▶ [TRY IT]:
Reproduce the whole listing, keeping each word unchanged.
-- SOURCE DATA follows --
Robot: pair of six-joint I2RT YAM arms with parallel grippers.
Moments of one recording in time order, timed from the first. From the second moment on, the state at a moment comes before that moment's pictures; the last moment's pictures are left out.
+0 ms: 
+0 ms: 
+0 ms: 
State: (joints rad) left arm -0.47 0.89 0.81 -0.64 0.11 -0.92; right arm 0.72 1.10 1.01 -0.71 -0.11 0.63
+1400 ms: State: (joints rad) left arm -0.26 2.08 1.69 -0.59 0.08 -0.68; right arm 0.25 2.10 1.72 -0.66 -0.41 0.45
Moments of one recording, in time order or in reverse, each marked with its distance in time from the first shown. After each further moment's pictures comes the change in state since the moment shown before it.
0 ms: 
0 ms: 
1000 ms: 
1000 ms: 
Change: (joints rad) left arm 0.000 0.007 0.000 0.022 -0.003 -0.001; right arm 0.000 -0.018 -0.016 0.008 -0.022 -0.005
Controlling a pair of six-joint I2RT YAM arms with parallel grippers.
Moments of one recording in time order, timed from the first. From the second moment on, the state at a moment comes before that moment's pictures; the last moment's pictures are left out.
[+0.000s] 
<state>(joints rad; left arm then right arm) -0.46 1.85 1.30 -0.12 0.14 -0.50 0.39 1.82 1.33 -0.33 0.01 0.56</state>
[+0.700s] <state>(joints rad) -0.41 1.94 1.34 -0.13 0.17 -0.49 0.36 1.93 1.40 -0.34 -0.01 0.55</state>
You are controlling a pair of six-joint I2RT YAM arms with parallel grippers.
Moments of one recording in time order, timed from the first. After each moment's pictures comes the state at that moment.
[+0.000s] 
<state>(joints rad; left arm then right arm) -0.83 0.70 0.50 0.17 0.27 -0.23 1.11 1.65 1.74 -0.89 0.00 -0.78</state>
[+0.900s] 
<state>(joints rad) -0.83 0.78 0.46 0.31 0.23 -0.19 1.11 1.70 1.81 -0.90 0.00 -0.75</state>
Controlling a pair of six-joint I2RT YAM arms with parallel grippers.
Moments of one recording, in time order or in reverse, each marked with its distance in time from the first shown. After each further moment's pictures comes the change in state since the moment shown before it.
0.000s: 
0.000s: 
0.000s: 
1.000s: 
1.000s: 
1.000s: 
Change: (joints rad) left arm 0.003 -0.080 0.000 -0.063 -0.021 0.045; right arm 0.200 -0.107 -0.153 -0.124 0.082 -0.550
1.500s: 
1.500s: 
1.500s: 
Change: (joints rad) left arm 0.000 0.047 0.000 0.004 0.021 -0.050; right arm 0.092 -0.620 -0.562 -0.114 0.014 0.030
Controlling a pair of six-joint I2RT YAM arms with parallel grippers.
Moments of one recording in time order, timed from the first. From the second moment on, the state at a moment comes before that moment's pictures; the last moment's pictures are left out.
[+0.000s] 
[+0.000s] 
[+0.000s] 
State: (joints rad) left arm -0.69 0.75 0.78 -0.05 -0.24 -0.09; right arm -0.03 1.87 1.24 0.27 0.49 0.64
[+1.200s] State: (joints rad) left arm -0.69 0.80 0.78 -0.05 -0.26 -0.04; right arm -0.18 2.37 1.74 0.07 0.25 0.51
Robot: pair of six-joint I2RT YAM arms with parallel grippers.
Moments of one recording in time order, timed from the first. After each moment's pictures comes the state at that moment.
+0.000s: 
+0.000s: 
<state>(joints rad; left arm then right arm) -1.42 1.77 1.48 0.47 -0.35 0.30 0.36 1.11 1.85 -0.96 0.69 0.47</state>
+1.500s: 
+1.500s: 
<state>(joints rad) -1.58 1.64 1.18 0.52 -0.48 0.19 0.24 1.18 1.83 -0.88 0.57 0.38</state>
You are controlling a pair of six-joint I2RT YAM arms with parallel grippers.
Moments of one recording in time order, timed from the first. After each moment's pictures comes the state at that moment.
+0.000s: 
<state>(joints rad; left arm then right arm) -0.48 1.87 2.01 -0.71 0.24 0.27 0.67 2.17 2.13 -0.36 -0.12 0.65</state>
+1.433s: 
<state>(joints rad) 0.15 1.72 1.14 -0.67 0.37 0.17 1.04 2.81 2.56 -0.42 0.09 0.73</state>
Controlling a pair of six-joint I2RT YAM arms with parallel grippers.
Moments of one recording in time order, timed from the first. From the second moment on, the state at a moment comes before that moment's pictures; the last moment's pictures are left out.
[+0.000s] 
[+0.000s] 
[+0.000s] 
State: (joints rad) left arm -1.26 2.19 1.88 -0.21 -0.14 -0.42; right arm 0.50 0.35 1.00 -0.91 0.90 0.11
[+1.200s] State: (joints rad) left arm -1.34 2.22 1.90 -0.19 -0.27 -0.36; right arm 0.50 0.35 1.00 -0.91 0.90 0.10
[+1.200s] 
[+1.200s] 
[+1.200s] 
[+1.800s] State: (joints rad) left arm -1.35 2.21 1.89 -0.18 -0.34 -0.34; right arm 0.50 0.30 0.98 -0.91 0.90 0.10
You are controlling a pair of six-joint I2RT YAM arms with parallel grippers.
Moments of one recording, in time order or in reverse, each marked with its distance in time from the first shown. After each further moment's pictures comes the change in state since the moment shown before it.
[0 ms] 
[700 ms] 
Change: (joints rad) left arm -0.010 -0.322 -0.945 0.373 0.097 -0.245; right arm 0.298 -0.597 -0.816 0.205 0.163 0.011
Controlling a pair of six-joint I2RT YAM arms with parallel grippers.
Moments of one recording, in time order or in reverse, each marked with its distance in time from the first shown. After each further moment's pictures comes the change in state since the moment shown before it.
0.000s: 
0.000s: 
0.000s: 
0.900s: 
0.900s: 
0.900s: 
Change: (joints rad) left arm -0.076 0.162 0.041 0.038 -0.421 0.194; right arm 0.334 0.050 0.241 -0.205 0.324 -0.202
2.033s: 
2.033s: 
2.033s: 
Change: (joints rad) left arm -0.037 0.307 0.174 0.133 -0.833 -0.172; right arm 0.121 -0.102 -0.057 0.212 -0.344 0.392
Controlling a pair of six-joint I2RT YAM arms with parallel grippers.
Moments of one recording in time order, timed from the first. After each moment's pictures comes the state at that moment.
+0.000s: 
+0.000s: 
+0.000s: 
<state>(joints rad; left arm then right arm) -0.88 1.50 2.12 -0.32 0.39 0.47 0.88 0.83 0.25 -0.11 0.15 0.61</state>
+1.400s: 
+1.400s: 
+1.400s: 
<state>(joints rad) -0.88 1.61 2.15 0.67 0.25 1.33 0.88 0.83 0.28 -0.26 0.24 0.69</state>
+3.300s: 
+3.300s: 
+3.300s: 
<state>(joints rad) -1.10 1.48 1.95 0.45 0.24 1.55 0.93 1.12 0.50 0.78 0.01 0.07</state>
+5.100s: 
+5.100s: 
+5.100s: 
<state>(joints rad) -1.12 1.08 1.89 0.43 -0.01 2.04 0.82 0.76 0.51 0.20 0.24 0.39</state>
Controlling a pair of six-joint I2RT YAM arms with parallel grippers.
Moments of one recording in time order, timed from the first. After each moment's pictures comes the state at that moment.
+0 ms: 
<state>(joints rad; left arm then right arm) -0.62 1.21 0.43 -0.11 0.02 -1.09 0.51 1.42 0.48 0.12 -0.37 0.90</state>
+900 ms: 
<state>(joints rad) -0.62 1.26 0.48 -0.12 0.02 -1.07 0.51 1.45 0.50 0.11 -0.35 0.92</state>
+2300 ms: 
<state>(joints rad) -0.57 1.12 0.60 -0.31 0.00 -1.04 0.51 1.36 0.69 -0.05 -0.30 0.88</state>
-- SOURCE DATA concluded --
▶ [SOLUTION TO THIS PROBLEM]:
Robot: pair of six-joint I2RT YAM arms with parallel grippers.
Moments of one recording in time order, timed from the first. From the second moment on, the state at a moment comes before that moment's pictures; the last moment's pictures are left out.
+0 ms: 
+0 ms: 
+0 ms: 
State: (joints rad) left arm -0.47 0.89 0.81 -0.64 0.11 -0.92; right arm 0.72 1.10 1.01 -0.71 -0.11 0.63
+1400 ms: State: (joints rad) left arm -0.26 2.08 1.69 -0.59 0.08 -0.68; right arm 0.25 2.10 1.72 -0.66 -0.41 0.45
Moments of one recording, in time order or in reverse, each marked with its distance in time from the first shown. After each further moment's pictures comes the change in state since the moment shown before it.
0 ms: 
0 ms: 
1000 ms: 
1000 ms: 
Change: (joints rad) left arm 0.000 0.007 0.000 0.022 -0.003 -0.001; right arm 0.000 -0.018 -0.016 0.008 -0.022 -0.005
Controlling a pair of six-joint I2RT YAM arms with parallel grippers.
Moments of one recording in time order, timed from the first. From the second moment on, the state at a moment comes before that moment's pictures; the last moment's pictures are left out.
[+0.000s] 
<state>(joints rad; left arm then right arm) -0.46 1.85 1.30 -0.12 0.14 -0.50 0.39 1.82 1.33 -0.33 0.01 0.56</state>
[+0.700s] <state>(joints rad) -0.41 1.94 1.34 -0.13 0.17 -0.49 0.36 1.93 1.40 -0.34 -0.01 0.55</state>
You are controlling a pair of six-joint I2RT YAM arms with parallel grippers.
Moments of one recording in time order, timed from the first. After each moment's pictures comes the state at that moment.
[+0.000s] 
<state>(joints rad; left arm then right arm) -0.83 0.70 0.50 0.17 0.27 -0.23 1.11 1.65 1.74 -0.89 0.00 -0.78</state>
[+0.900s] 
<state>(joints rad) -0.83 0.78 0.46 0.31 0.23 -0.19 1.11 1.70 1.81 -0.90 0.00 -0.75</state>
Controlling a pair of six-joint I2RT YAM arms with parallel grippers.
Moments of one recording, in time order or in reverse, each marked with its distance in time from the first shown. After each further moment's pictures comes the change in state since the moment shown before it.
0.000s: 
0.000s: 
0.000s: 
1.000s: 
1.000s: 
1.000s: 
Change: (joints rad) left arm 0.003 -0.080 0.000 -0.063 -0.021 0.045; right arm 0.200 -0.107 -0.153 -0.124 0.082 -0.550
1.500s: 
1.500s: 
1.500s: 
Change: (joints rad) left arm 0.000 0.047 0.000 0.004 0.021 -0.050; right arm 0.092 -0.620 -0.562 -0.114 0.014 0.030
Controlling a pair of six-joint I2RT YAM arms with parallel grippers.
Moments of one recording in time order, timed from the first. From the second moment on, the state at a moment comes before that moment's pictures; the last moment's pictures are left out.
[+0.000s] 
[+0.000s] 
[+0.000s] 
State: (joints rad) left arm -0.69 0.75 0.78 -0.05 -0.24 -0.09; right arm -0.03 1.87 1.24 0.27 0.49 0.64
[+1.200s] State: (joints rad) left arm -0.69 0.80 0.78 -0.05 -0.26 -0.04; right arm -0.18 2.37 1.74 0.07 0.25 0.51
Robot: pair of six-joint I2RT YAM arms with parallel grippers.
Moments of one recording in time order, timed from the first. After each moment's pictures comes the state at that moment.
+0.000s: 
+0.000s: 
<state>(joints rad; left arm then right arm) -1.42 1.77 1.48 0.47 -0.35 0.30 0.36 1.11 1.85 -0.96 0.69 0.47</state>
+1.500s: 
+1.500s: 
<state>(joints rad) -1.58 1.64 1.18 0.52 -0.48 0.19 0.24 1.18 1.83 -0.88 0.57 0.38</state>
You are controlling a pair of six-joint I2RT YAM arms with parallel grippers.
Moments of one recording in time order, timed from the first. After each moment's pictures comes the state at that moment.
+0.000s: 
<state>(joints rad; left arm then right arm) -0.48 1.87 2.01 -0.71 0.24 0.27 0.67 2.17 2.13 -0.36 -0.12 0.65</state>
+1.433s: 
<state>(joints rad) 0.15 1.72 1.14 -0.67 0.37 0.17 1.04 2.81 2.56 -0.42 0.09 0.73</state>
Controlling a pair of six-joint I2RT YAM arms with parallel grippers.
Moments of one recording in time order, timed from the first. From the second moment on, the state at a moment comes before that moment's pictures; the last moment's pictures are left out.
[+0.000s] 
[+0.000s] 
[+0.000s] 
State: (joints rad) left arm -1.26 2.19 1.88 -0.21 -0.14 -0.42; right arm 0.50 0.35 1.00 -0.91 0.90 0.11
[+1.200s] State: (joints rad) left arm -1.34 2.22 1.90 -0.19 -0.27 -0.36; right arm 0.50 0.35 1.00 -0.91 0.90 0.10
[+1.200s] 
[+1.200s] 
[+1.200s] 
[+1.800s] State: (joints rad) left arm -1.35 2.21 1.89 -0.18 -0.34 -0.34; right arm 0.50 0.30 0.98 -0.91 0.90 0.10
You are controlling a pair of six-joint I2RT YAM arms with parallel grippers.
Moments of one recording, in time order or in reverse, each marked with its distance in time from the first shown. After each further moment's pictures comes the change in state since the moment shown before it.
[0 ms] 
[700 ms] 
Change: (joints rad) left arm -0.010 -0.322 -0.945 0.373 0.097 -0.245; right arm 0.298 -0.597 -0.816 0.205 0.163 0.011
Controlling a pair of six-joint I2RT YAM arms with parallel grippers.
Moments of one recording, in time order or in reverse, each marked with its distance in time from the first shown. After each further moment's pictures comes the change in state since the moment shown before it.
0.000s: 
0.000s: 
0.000s: 
0.900s: 
0.900s: 
0.900s: 
Change: (joints rad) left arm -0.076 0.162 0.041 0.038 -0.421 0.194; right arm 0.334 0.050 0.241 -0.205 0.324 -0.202
2.033s: 
2.033s: 
2.033s: 
Change: (joints rad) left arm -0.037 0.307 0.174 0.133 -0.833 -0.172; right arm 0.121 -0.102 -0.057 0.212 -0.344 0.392
Controlling a pair of six-joint I2RT YAM arms with parallel grippers.
Moments of one recording in time order, timed from the first. After each moment's pictures comes the state at that moment.
+0.000s: 
+0.000s: 
+0.000s: 
<state>(joints rad; left arm then right arm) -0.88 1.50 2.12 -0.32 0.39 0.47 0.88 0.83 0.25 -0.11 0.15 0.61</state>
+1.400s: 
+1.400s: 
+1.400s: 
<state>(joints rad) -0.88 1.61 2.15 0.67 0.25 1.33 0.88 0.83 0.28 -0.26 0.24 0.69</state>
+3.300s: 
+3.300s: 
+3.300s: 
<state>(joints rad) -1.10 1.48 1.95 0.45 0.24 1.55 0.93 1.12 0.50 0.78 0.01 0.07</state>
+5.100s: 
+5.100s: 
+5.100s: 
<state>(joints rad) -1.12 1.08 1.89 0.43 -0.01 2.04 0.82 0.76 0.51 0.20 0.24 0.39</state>
Controlling a pair of six-joint I2RT YAM arms with parallel grippers.
Moments of one recording in time order, timed from the first. After each moment's pictures comes the state at that moment.
+0 ms: 
<state>(joints rad; left arm then right arm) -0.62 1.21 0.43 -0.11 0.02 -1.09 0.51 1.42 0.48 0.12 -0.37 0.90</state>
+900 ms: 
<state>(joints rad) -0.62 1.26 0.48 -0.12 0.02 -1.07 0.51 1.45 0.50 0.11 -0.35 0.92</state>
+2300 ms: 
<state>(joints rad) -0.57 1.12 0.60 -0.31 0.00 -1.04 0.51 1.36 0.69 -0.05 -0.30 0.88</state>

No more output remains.